* Task *
When the word "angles" shows up in a line of the records below, copy that line.

Data records
——

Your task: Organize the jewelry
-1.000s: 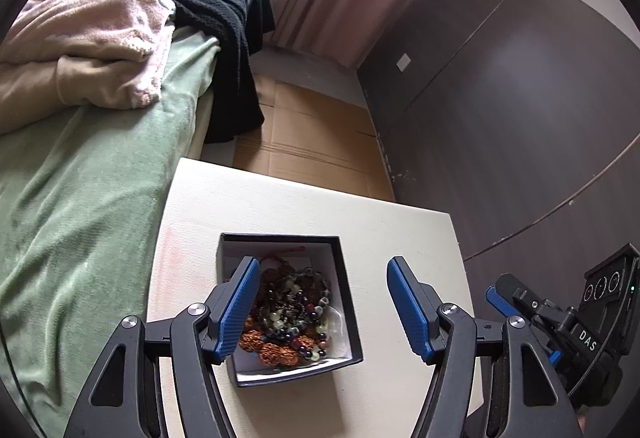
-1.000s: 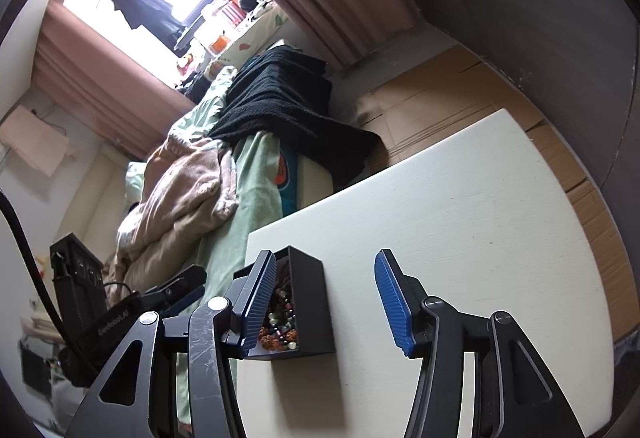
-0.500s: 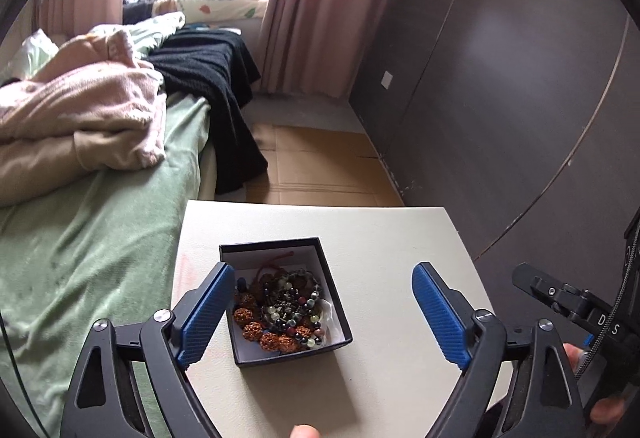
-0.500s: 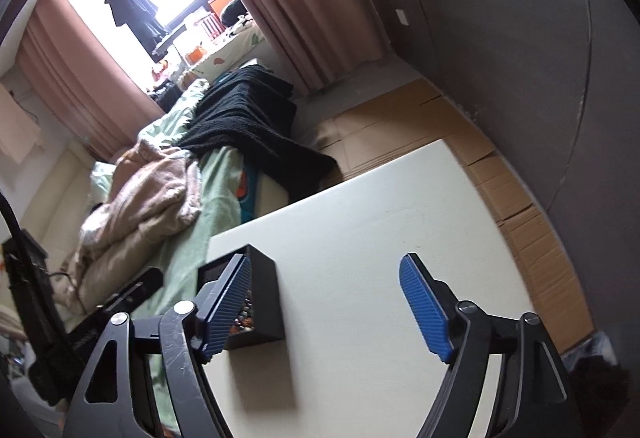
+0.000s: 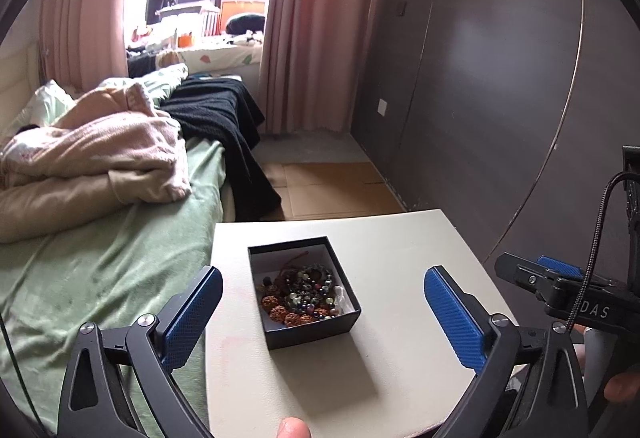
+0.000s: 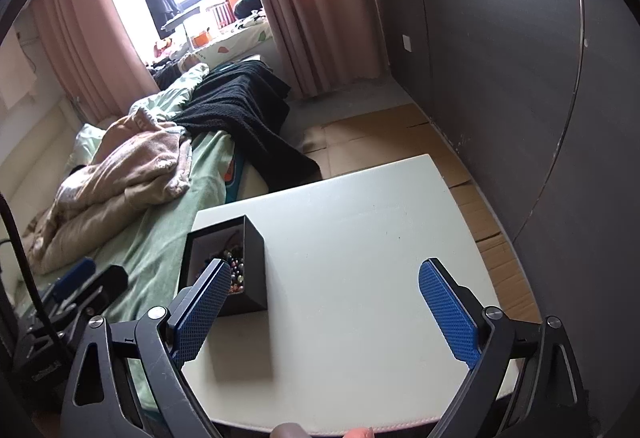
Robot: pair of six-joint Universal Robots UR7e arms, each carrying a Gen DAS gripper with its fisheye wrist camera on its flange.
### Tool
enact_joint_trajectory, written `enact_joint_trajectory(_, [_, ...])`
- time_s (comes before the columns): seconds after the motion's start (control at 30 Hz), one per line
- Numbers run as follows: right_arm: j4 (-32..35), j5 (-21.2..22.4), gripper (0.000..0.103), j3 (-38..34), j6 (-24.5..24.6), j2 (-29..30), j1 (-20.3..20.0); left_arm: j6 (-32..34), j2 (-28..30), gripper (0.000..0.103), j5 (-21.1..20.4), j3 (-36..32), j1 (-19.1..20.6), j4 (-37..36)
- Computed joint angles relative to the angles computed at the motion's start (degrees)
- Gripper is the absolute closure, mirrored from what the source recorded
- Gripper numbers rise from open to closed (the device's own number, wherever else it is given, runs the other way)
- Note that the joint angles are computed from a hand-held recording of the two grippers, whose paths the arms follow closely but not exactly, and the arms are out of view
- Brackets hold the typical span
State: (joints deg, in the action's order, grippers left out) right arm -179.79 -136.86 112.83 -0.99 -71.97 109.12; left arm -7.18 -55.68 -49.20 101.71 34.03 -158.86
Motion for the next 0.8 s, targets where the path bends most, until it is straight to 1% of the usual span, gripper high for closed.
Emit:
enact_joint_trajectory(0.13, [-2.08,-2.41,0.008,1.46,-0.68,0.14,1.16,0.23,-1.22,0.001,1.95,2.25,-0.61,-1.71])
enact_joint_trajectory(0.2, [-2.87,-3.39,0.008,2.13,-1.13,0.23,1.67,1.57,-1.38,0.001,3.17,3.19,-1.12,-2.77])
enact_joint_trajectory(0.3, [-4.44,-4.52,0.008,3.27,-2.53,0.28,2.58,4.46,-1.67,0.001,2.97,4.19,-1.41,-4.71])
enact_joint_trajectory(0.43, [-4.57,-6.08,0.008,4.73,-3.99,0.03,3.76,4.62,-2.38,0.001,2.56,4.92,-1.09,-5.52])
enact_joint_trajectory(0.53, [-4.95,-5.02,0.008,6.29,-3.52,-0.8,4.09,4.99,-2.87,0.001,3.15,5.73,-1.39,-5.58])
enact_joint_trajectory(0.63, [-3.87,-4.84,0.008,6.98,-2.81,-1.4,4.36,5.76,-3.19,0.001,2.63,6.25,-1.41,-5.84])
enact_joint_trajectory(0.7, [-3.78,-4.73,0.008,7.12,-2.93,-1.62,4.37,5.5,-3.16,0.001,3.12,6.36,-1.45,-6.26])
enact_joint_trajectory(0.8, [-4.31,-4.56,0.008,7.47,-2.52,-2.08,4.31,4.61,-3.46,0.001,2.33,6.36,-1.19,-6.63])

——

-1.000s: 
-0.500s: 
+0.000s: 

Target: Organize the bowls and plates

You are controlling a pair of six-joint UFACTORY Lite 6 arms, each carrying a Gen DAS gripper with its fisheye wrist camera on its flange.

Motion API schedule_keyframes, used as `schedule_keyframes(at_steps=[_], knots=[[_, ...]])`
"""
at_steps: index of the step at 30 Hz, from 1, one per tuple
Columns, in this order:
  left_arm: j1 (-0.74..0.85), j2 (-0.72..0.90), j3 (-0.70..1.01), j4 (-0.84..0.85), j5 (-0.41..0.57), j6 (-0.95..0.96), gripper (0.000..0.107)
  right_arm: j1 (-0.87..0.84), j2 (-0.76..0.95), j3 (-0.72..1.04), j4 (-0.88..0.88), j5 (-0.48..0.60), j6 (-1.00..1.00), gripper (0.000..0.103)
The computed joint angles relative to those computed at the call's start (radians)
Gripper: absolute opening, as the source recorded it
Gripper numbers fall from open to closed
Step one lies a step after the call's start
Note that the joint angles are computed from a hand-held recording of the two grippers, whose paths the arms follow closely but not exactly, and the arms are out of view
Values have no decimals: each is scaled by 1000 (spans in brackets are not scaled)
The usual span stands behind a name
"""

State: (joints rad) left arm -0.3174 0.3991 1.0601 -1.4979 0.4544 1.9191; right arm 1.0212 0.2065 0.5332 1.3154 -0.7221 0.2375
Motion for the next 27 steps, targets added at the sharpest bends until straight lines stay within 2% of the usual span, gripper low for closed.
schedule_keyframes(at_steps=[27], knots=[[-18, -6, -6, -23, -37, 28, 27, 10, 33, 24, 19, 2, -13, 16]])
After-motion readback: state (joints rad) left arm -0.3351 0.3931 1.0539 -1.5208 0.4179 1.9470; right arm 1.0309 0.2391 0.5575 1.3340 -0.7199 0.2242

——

* Result for this task *
- Computed joint angles relative to the angles computed at the motion's start (degrees)
- Note that the joint angles are computed from a hand-held recording of the two grippers, whose paths the arms follow closely but not exactly, and the arms are out of view
The computed joint angles relative to those computed at the call's start (radians)
Note that the joint angles are computed from a hand-held recording of the two grippers, whose paths the arms follow closely but not exactly, and the arms are out of view

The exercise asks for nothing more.